第33章
  “你将我给你的帕子给陆秉行用。”萧宁煜吐出这句话,带着浓浓的怨气。
  奚尧这才仔细去看自己手中那块帕子,只见帕子最底下用金丝绣着个“垣”字,萧宁煜的小字。
  手里的帕子突然就变得烫手起来,一松,掉在地上。
  萧宁煜的脸更黑了,“奚尧!”
  奚尧只得又捡起来,手忙脚乱地拍拍帕子上的灰,赶紧递给萧宁煜,“还你便是,谁稀罕。”
  萧宁煜根本不接。
  奚尧直接往他怀里塞,却被萧宁煜趁机抓住了手腕。
  “你做什么!松开!”奚尧的眼睛都瞪圆了,“萧宁煜!”
  这声音有些大了,前头上楼梯的卫显转过头来,愣愣地看着他二人,“你们这是……要打架?”
  听到打架二字,陆秉行也跟着转过头来,就看见站在楼梯脚的、面色皆不善的二人,身子离得近,一人还抓着另一人的手腕,一副推不开就要打起来的样子。
  这可使不得。
  陆秉行和卫显跑下去,一人拉一个将两人扯开,劝诫二人要以和为贵。
  被卫显扯开的萧宁煜一脸烦躁,看到陆秉行抓着奚尧的胳膊,更是脸色沉得如锅底,不知道是先撂倒陆秉行更快,还是先将奚尧扯过来更快。

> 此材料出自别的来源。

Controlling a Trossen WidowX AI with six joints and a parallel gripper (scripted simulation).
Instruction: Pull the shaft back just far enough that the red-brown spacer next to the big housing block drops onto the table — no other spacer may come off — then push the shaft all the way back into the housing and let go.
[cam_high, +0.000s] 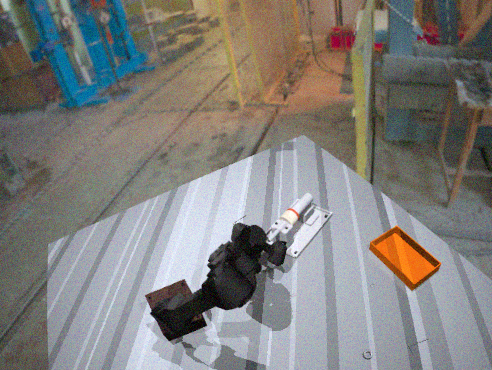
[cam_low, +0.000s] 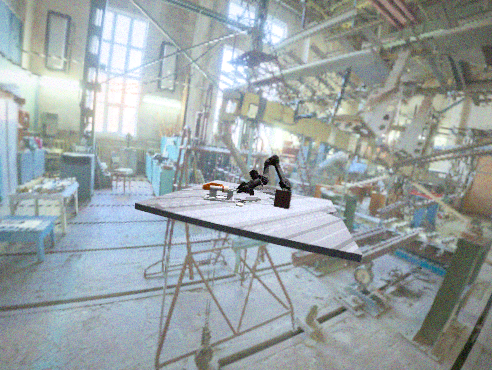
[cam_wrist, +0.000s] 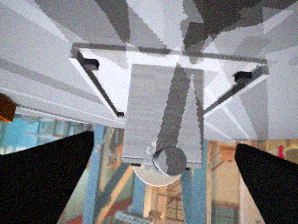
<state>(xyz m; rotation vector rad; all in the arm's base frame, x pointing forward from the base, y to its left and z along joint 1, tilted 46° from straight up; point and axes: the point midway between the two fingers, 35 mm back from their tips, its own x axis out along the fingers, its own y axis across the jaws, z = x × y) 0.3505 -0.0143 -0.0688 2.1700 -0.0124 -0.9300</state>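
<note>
The red-brown spacer ring lies 100 mm ahead of my gripper tip, 30 mm to the left of it and 10 mm above it. The rest, counted from my gripper tip: orange tray 270 mm ahead, 310 mm to the right, 60 mm below.
</note>
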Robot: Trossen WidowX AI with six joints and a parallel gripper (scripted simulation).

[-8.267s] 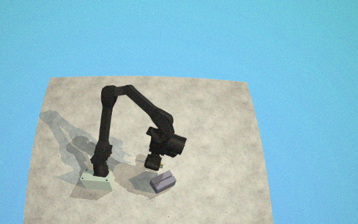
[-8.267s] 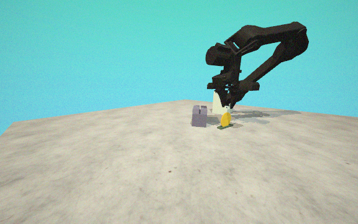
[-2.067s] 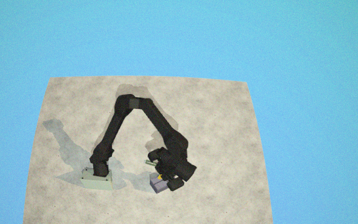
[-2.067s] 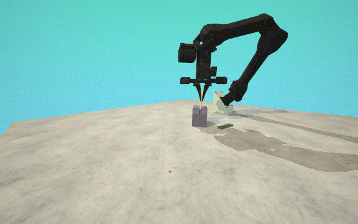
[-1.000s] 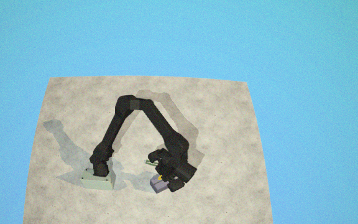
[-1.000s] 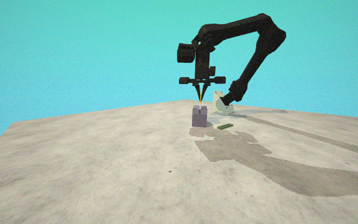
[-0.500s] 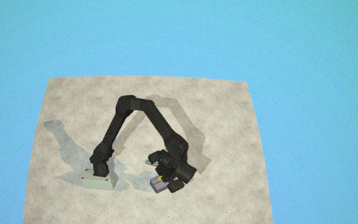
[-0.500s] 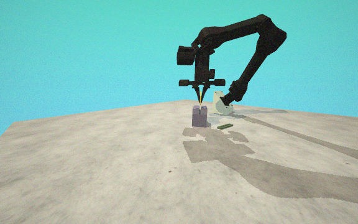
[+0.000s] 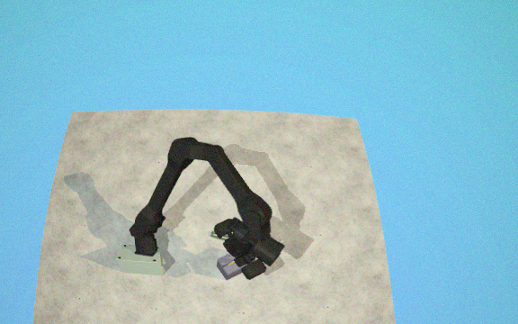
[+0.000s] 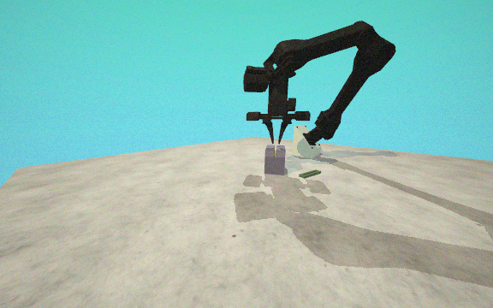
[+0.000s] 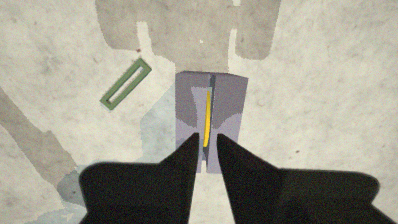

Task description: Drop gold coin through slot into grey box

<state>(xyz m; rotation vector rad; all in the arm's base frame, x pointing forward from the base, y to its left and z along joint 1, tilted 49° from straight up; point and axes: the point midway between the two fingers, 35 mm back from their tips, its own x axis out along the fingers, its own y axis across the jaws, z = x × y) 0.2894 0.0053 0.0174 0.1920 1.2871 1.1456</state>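
Right now the thin gold coin is 50 mm below my gripper tip.
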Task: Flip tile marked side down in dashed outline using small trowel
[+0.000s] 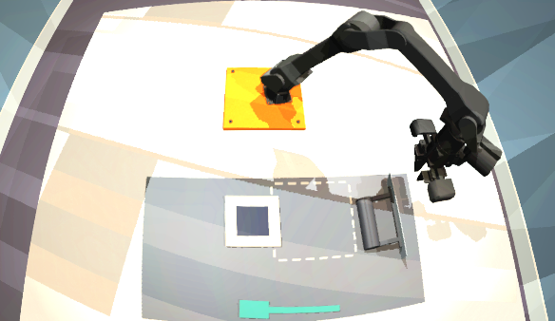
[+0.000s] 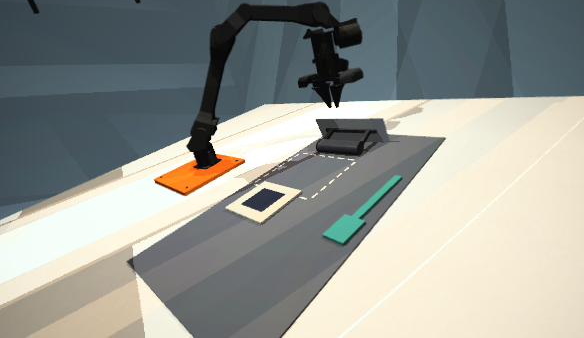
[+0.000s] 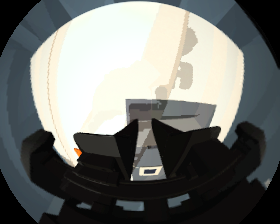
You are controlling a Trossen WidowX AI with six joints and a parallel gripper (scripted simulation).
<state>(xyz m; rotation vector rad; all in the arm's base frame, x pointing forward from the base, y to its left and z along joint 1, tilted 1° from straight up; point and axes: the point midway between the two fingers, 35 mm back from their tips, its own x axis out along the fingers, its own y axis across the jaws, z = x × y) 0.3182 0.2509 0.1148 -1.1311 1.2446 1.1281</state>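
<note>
The small trowel lies 9 cm to the right of my gripper tip, 6 cm below it and 4 cm ahead of it. Also, from my gripper tip: teal flat tool: 36 cm to the right, 21 cm ahead, 8 cm below; grey mat: 32 cm to the right, 10 cm below, 8 cm ahead; tile: 37 cm to the right, 8 cm below.
</note>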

  就连上了楼,二人的座位也被特意隔开,面对面交叉坐着,以免再起摩擦。
  事实证明摩擦是无可避免的,因为萧宁煜太能挑刺。
  奚尧少喝一口茶,都要意有所指地说上二句,说是不是这里茶不好,嫌他招待不周等等。
  别说是奚尧听得无言,卫显都看不过眼了,很无奈地瞟向萧宁煜,“你怎么今天事事儿的?哪那么多事?奚将军也是脾气好才能忍住没打你,换旁人早揍你千百回了。”
  萧宁煜在心底冷笑,心想他揍得还少么?
  他面上倒装腔作势地道,“孤可没有。不过是随意说两句,奚将军别往心里去。”
  可话里话外的虚伪劲是个人都能听出来,他自己也压根没想遮掩。
  卫显看了都觉得古怪,心想这二人什么时候关系差成这样了?上回去凤灵山的时候都还好好的,莫不是因为替他换了块玉?
  “那块玉奚将军可收到了?”卫显念起此事,正好问了一嘴奚尧。
  奚尧面色稍稍缓和些,点头,“收到了,多谢卫公子。”
  “害,举手之劳罢了,哪至于奚将军言谢?”卫显冲奚尧端起茶杯,很豪迈地道,“同将军这几番相处,在我卫显心里,已将您视为我的半个友人,自然不必言谢。”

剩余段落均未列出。